Performance Considerations
| Envelope | Overhead | Format Stability | Use Case |
|---|---|---|---|
| Native | Baseline (minimal) | May evolve | High-throughput, internal systems |
| Debezium | ~14 bytes | Stable (follows Debezium spec) | Kafka Connect, Debezium ecosystem |
| CloudEvents | ~150-200 bytes | Stable (follows CNCF spec) | Serverless, event-driven architectures |
| Encoding | Size vs JSON | CPU cost | Schema governance |
|---|---|---|---|
| JSON | Baseline | Lowest | None |
| Avro | ~40-60% smaller | Moderate (schema lookup + binary encoding) | Schema Registry enforced |
The native envelope is recommended for maximum throughput when you control both ends of the pipeline. For interoperability with external systems or when format stability is critical, use debezium or cloudevents.
Defaults
If not specified, sinks use:
- Envelope:
native - Encoding:
json
The native envelope provides the lowest overhead for high-throughput scenarios.

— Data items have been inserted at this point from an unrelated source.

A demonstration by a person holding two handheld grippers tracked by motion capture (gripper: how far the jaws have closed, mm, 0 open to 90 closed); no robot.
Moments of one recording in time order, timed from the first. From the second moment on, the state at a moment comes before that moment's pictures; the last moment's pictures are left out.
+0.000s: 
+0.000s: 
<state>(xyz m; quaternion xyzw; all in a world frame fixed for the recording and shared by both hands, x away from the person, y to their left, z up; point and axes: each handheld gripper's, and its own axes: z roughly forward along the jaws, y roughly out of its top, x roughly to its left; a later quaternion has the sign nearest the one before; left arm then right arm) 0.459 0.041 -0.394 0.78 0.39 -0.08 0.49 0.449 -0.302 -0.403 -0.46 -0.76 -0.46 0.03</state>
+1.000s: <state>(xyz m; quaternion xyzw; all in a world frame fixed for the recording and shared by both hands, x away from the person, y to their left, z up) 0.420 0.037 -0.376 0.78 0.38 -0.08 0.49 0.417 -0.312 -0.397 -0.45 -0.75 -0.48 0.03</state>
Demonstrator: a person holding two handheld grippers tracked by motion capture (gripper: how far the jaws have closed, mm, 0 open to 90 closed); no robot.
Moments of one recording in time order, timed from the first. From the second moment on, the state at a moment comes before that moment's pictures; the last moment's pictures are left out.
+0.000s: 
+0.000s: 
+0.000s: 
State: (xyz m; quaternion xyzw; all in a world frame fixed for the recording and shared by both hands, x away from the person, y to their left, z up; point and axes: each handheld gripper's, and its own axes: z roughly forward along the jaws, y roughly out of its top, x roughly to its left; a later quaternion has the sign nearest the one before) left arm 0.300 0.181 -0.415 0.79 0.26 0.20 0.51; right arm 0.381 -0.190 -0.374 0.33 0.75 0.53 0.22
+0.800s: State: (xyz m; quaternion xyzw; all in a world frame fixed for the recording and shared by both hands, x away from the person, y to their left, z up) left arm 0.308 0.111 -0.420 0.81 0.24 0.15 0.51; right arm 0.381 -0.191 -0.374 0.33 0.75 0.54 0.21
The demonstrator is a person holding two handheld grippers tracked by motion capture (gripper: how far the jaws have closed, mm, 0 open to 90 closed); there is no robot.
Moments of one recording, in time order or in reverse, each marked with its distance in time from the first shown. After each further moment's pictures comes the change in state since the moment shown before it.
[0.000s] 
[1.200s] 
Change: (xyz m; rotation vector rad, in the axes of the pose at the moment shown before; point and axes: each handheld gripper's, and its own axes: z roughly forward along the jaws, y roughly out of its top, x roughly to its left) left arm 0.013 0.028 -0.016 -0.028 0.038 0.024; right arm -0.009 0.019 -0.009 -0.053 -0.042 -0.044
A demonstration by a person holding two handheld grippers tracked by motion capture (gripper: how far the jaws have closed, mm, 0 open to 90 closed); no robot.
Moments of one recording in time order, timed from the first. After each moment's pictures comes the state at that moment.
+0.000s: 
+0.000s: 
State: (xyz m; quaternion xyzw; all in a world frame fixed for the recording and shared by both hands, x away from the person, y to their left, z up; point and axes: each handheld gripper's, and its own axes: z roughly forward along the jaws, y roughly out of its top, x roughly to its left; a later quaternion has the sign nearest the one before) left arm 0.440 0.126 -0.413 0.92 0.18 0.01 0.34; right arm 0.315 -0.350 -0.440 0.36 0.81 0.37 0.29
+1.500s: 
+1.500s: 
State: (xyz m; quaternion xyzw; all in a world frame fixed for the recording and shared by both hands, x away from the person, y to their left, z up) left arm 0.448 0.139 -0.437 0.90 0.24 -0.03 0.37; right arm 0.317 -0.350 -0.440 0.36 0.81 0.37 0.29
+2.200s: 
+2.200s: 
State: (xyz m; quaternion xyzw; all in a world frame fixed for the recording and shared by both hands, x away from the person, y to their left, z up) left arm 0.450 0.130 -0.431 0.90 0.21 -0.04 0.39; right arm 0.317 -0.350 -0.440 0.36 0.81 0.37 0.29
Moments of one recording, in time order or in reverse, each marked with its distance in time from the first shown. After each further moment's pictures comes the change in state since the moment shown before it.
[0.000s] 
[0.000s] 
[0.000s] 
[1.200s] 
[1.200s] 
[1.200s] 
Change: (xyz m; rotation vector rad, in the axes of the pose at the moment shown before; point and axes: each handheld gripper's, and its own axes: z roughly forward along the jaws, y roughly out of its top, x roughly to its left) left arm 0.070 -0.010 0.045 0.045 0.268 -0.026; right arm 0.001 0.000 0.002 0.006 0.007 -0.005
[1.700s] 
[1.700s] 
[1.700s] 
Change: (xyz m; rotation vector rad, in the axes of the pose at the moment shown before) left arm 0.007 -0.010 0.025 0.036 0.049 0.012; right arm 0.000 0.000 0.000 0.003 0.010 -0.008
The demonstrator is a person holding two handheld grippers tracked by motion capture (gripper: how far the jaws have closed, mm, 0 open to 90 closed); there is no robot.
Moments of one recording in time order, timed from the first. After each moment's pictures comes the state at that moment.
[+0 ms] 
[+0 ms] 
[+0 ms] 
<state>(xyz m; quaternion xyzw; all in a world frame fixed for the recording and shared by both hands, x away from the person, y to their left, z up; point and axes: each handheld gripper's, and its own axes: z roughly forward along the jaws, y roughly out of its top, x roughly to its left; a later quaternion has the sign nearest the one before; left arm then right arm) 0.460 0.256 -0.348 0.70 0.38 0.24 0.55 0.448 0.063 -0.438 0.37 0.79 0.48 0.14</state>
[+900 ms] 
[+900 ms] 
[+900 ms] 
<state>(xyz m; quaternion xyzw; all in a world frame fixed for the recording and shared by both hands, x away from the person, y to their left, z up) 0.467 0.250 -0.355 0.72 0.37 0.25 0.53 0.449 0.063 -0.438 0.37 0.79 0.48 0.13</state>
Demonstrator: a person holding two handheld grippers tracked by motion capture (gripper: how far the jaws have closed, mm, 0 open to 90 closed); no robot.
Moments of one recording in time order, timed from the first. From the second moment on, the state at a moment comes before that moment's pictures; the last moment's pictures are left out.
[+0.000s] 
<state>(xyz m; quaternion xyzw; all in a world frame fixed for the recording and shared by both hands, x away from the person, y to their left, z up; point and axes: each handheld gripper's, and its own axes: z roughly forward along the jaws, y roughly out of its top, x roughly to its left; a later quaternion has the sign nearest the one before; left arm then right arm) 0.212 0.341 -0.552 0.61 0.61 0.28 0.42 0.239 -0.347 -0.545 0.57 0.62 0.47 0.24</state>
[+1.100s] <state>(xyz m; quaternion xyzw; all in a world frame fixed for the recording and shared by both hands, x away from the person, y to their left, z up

If you need format stability guarantees, use debezium or cloudevents which adhere to their respective established specifications.
For Kafka pipelines where schema governance and compact payloads matter, use avro encoding with the Debezium envelope — this is the standard pattern for production Kafka Connect integration.